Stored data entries
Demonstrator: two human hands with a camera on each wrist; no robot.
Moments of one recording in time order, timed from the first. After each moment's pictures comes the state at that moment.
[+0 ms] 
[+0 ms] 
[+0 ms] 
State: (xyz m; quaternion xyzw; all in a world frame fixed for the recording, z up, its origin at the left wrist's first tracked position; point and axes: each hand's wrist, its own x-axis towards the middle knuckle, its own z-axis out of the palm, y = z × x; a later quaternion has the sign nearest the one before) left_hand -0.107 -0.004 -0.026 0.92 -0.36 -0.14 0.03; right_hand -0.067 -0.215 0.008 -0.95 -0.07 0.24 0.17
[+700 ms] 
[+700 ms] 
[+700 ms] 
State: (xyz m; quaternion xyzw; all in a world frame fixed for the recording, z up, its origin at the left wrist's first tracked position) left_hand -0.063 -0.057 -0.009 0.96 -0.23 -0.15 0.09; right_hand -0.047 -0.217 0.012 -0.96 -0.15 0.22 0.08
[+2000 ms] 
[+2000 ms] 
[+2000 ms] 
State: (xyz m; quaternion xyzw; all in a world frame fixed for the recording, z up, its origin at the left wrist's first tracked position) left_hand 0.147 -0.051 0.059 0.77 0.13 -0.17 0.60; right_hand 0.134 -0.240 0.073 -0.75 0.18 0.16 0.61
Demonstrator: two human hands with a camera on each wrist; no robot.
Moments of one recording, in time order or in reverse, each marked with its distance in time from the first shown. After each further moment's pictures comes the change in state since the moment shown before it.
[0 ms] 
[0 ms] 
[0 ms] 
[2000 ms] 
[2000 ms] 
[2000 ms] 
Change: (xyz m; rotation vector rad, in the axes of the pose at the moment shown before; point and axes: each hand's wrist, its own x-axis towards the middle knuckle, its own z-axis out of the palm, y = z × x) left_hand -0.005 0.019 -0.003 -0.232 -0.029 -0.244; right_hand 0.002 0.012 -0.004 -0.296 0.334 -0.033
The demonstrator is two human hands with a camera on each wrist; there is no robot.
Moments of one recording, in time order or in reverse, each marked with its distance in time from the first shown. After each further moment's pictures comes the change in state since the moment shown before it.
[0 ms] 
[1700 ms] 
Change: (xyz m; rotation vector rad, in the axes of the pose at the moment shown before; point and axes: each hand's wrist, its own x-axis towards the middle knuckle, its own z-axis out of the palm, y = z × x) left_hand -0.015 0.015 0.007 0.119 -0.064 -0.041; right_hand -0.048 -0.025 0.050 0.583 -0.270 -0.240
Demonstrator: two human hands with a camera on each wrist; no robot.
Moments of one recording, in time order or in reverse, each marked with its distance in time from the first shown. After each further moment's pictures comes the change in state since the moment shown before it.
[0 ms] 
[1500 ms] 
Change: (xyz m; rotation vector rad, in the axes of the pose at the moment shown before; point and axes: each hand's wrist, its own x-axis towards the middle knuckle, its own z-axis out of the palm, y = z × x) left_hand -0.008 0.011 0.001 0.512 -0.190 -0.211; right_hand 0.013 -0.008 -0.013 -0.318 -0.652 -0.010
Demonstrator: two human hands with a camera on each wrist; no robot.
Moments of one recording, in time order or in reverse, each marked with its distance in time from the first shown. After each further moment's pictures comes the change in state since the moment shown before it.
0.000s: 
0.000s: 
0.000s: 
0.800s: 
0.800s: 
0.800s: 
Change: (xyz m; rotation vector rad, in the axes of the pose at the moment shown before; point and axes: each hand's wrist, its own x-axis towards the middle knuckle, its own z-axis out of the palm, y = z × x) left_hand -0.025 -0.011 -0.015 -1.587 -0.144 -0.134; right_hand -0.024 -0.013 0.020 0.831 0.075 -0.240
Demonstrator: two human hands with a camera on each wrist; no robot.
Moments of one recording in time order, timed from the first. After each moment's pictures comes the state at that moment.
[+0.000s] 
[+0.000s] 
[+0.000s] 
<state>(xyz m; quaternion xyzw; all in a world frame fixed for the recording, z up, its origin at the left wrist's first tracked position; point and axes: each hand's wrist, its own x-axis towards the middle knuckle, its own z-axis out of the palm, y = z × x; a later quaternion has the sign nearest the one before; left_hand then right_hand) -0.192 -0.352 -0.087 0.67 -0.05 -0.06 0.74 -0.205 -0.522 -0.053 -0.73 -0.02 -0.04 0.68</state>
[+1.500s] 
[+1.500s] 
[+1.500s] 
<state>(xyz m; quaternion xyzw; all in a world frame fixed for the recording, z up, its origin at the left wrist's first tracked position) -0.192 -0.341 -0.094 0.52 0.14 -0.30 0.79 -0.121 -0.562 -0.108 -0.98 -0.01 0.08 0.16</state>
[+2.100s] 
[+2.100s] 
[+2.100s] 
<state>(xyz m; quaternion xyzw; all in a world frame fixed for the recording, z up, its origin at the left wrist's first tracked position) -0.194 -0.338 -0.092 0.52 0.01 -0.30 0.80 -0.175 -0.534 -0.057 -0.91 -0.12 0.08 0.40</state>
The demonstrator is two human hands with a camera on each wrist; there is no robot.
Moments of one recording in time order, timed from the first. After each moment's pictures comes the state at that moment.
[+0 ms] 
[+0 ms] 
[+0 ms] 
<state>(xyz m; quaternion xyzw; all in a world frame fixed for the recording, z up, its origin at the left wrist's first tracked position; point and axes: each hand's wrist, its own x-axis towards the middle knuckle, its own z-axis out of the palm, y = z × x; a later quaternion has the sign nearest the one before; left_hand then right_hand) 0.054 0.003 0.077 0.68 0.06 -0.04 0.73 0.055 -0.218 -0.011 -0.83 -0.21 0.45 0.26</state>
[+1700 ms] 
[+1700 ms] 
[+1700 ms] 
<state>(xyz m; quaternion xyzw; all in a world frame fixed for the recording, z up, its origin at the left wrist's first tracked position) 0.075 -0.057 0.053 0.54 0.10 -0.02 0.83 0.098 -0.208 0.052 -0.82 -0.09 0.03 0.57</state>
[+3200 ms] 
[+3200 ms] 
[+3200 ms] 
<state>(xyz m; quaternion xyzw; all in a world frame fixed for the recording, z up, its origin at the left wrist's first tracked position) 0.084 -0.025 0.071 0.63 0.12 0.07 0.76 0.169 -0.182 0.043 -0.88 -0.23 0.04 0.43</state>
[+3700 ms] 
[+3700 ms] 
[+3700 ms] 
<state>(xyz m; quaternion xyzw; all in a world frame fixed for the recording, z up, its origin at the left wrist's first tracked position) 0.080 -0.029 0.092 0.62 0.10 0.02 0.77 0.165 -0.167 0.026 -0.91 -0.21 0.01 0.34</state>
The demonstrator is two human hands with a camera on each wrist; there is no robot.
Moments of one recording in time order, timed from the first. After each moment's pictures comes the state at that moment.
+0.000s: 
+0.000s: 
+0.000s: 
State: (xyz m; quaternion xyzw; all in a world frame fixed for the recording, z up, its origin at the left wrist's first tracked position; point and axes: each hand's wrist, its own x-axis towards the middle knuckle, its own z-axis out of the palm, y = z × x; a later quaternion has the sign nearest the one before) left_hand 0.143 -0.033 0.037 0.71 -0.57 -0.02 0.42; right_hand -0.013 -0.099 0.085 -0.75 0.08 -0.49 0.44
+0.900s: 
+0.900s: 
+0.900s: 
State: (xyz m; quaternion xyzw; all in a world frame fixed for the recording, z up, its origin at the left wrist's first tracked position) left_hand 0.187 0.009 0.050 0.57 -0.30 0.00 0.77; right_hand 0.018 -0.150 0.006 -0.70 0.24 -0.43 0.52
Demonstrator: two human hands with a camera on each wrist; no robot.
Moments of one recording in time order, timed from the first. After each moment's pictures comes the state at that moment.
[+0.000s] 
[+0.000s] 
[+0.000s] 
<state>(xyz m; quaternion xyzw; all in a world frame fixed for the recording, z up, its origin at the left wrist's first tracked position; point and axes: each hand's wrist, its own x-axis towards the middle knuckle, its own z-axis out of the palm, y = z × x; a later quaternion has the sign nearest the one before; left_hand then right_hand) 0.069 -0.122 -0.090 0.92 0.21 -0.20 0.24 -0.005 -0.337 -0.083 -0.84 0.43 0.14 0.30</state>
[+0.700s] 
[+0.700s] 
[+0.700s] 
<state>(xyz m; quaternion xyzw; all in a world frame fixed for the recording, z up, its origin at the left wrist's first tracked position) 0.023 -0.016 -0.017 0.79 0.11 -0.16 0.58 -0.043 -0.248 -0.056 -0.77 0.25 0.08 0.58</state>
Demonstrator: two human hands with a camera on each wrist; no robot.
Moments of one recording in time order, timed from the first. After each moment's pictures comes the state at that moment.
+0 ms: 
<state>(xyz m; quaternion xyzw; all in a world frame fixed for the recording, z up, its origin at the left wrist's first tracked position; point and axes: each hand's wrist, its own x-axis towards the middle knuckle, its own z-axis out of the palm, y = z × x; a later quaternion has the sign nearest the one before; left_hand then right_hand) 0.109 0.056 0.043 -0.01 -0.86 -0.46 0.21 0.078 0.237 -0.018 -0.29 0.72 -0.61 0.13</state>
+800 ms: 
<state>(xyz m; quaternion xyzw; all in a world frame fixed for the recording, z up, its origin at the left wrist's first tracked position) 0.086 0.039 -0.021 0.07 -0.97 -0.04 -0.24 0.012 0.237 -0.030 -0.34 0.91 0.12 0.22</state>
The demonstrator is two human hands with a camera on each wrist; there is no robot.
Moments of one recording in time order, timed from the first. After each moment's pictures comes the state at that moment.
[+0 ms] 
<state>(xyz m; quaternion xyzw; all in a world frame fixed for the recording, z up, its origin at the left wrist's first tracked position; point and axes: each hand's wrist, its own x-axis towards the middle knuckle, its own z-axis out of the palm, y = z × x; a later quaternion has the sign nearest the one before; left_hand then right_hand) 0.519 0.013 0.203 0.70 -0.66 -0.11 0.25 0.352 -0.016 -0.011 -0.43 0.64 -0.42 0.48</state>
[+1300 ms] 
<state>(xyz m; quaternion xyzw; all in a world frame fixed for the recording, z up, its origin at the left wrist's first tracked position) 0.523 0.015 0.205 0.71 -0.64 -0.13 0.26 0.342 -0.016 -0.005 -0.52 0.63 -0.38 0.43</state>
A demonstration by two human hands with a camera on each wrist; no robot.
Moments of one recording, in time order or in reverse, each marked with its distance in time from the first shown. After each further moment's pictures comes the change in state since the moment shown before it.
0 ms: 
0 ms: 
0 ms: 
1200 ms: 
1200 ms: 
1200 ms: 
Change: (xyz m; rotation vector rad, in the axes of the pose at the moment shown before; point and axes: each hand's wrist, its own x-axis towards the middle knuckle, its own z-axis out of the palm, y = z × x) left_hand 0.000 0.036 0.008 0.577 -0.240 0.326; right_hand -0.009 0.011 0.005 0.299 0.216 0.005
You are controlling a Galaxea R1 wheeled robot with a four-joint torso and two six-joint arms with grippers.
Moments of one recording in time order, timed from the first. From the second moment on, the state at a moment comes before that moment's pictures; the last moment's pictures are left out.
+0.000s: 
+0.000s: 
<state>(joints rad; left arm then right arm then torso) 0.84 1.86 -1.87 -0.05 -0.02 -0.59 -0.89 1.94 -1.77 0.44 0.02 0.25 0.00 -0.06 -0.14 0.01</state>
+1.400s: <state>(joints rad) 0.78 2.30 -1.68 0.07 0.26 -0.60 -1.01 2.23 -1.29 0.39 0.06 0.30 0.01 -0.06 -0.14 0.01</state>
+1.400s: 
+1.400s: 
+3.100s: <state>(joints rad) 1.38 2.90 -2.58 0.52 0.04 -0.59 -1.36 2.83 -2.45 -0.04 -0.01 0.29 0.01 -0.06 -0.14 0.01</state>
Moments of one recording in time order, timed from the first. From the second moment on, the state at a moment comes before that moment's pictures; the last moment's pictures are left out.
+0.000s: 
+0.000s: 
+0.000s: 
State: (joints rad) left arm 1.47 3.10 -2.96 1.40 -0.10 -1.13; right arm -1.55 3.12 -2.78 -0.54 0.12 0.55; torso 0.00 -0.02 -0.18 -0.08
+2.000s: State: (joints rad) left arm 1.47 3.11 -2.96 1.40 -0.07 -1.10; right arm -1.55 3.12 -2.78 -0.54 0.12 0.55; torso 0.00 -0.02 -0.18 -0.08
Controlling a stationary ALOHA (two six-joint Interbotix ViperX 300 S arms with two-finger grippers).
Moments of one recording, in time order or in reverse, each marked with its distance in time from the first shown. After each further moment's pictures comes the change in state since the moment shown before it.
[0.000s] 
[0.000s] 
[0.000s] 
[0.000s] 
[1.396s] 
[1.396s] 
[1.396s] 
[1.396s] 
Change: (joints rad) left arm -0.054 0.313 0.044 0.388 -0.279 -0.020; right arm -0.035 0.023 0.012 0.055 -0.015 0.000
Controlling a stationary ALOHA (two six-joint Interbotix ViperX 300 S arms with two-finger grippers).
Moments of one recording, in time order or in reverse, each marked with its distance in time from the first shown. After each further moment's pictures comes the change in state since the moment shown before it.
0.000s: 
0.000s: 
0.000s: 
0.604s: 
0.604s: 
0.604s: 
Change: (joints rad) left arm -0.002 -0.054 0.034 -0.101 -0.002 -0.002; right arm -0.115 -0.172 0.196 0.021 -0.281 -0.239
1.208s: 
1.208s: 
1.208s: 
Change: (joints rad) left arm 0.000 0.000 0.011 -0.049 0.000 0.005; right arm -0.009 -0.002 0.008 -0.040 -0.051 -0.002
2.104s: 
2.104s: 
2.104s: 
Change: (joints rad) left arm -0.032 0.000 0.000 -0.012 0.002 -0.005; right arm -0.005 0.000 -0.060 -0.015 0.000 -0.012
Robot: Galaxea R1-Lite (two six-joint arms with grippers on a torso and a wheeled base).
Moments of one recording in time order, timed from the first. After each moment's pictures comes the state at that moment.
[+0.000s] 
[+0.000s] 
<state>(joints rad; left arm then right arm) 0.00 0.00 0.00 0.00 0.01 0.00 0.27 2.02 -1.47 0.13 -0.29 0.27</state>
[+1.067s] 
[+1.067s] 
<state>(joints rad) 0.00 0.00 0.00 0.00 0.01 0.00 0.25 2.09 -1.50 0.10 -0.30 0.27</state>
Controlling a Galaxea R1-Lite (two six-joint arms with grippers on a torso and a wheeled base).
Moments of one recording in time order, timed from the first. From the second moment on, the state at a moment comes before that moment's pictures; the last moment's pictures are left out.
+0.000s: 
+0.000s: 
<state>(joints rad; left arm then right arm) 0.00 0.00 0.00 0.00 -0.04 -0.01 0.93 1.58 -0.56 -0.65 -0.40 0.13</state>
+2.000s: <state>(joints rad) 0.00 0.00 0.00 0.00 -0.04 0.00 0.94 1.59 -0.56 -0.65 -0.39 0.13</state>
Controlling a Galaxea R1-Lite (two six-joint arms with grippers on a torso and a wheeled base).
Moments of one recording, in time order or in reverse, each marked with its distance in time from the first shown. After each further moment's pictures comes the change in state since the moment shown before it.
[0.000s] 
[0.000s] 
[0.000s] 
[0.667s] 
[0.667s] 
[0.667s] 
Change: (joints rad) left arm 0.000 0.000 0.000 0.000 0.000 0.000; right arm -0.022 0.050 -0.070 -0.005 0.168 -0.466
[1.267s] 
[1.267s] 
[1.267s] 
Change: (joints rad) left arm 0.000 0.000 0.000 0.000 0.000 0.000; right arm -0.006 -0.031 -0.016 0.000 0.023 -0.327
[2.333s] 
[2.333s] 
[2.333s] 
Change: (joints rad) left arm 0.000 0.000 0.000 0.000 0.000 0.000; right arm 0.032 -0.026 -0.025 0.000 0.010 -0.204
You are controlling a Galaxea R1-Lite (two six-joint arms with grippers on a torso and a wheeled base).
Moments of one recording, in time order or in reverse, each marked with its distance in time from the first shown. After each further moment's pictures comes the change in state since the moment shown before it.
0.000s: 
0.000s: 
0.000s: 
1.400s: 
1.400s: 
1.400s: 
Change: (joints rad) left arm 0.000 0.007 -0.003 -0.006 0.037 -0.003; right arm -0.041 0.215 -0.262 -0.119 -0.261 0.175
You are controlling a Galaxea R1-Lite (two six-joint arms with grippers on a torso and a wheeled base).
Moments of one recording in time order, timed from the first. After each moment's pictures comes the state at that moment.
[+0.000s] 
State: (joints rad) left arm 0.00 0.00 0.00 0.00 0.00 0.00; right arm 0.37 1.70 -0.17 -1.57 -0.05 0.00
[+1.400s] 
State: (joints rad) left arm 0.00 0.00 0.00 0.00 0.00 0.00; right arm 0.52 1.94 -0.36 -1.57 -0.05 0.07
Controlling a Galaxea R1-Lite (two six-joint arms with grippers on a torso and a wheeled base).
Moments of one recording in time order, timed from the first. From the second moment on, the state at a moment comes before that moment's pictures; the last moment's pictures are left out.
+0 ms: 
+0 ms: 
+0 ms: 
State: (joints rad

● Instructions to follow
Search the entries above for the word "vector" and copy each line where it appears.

● Solution to this problem
Change: (xyz m; rotation vector rad, in the axes of the pose at the moment shown before; point and axes: each hand's wrist, its own x-axis towards the middle knuckle, its own z-axis out of the palm, y = z × x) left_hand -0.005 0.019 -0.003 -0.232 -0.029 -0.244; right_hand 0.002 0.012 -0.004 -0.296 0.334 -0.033
Change: (xyz m; rotation vector rad, in the axes of the pose at the moment shown before; point and axes: each hand's wrist, its own x-axis towards the middle knuckle, its own z-axis out of the palm, y = z × x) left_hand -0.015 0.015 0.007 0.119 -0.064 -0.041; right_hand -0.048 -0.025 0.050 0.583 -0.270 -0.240
Change: (xyz m; rotation vector rad, in the axes of the pose at the moment shown before; point and axes: each hand's wrist, its own x-axis towards the middle knuckle, its own z-axis out of the palm, y = z × x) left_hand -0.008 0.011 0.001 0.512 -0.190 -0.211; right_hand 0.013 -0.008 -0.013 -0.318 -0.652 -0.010
Change: (xyz m; rotation vector rad, in the axes of the pose at the moment shown before; point and axes: each hand's wrist, its own x-axis towards the middle knuckle, its own z-axis out of the palm, y = z × x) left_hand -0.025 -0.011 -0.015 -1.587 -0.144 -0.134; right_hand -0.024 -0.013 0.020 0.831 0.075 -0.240
Change: (xyz m; rotation vector rad, in the axes of the pose at the moment shown before; point and axes: each hand's wrist, its own x-axis towards the middle knuckle, its own z-axis out of the palm, y = z × x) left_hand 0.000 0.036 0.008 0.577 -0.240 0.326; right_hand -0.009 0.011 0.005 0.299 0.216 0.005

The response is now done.